The main results indicated that composite neurocognitive test scores did not differ between the galantamine and placebo groups, with an effect size of -0.02 and a 95% confidence interval of -0.2 to 0.2 (P = 0.82). Regarding inflammatory markers, monocyte CCR2 expression was greater with galantamine than placebo (effect size 15.2%; 95% CI 5, 25.1; P = 0.006). However, no differences were observed for monocyte CD16 (P = 0.76), monocyte CD163 (P = 0.8), CD8+ T-cell CD38/HLA-DR (P = 0.54), plasma sCD163 (P = 0.36), plasma sCD14 (P = 0.46), or plasma CCL2 (P = 0.34).
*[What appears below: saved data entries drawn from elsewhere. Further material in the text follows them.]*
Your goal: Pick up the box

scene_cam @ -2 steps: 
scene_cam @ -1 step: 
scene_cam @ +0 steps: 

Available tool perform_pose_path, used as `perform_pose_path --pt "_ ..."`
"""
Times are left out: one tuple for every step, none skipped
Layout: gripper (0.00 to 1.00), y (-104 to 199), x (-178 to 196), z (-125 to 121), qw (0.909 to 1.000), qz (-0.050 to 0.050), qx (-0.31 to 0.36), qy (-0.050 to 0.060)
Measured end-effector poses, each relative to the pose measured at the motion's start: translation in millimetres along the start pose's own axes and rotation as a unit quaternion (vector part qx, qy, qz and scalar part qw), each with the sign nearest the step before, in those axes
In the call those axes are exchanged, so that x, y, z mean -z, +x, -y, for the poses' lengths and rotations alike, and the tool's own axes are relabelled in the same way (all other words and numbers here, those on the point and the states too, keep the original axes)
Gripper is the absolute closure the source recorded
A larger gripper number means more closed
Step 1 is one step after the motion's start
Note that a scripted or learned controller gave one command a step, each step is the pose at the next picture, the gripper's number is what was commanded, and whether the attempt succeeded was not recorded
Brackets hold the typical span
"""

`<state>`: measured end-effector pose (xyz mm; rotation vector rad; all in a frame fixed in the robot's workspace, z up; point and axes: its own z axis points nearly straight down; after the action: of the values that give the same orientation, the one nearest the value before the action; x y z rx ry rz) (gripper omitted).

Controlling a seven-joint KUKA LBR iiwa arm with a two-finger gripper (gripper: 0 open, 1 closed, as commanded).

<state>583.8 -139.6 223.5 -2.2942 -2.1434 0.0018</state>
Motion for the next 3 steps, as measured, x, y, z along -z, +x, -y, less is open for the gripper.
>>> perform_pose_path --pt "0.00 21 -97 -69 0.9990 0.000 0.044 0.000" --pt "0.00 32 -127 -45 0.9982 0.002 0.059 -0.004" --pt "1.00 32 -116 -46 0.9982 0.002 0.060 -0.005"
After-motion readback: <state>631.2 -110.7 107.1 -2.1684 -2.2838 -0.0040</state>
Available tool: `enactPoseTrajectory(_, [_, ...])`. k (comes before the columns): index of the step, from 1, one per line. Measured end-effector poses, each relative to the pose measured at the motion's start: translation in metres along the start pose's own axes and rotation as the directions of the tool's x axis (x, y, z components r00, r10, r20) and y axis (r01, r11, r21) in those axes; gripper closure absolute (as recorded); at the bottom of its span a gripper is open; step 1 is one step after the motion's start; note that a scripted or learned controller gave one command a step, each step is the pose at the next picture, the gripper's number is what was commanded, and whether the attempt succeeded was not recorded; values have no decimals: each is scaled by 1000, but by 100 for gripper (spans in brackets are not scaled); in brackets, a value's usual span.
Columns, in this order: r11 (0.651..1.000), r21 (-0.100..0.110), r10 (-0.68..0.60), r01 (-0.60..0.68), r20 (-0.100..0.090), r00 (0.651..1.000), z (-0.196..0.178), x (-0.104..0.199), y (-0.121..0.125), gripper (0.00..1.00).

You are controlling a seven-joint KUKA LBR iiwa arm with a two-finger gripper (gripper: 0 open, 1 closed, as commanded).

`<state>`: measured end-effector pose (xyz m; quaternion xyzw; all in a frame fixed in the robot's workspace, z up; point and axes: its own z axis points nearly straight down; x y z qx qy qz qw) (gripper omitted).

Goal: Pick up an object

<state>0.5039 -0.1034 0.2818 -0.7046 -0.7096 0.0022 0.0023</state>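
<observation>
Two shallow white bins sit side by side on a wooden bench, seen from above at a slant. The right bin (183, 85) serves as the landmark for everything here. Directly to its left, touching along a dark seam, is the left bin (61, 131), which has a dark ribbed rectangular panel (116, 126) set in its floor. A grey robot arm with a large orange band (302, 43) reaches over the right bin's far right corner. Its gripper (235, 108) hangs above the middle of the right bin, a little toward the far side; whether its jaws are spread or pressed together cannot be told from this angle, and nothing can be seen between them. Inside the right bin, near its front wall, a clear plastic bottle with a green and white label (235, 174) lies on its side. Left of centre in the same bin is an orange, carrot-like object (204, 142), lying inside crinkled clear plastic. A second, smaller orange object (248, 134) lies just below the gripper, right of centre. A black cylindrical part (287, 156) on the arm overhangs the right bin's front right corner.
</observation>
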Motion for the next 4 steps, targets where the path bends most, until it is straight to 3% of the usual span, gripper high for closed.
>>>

Safety and tolerability data were not reported in the provided evidence. Key limitations include the lack of reported sample size, study setting, and adverse event profiles. The study suggests that galantamine does not improve neurocognitive function in this population. Clinicians should interpret these findings as indicating that galantamine is not a viable treatment option for HIV-associated neurocognitive disorders based on current evidence.

Study Details

Study typeRct
EvidenceLevel 2
PublishedApr 2026
View Original Abstract ↓
OBJECTIVE: People with HIV on ART are highly vulnerable to non-AIDS-related comorbidities, including HIV-associated neurocognitive disorders, which are linked to persistently activated monocytes/macrophages. Smoking is a major contributor to HIV-related comorbidities. However, nicotine alone has anti-inflammatory effects, mainly through α7-nicotinic receptor (nAChR) activation. Galantamine (GAL) is an FDA-approved pro-cognitive medication that increases endogenous acetylcholine and also directly potentiates the α7-nAChR. We hypothesized that GAL would improve neurocognition in PWH, both by direct pro-cognitive effects and by reducing inflammation. We also explored whether effects differed by smoking status. DESIGN/METHODS: Smoking and nonsmoking PWH/ART participated in a double-blind, randomized, placebo-controlled crossover study of 12 weeks of GAL treatment. Primary outcomes were composite neurocognitive test score; monocyte CD16, CD163 and CCR2, and CD8 T-cell CD38/HLA-DR; and plasma sCD16, sCD163 and CCL2. Plasma hsCRP and neurofilament light chain (NFL) were also measured. Exploratory analyses included plasma mediators by Luminex and monocyte transcriptome by RNAseq. RESULTS: Neurocognition did not differ between GAL and placebo treatment (adjusted standardized difference (95% CI) -0.02 (-0.2, 0.2); P  = 0.82), with no difference by smoking status ( P  = 0.51). Monocyte CCR2 expression was 15.2% (5, 25.1) greater with GAL than placebo ( P  = 0.006). No differences were seen in monocyte CD16 ( P  = 0.76) or CD163 ( P  = 0.8), CD8 + T-cell CD38/HLA-DR ( P  = 0.54), or plasma sCD163 ( P  = 0.36), sCD14 ( P  = 0.46), or CCL2 ( P  = 0.34). NFL and hsCRP were not different, but several pro-inflammatory cytokines increased with GAL. Only modest effects were seen on monocyte gene expression. CONCLUSIONS: Galantamine for 12 weeks did not improve cognition or reduce inflammation in PWH/ART regardless of smoking status.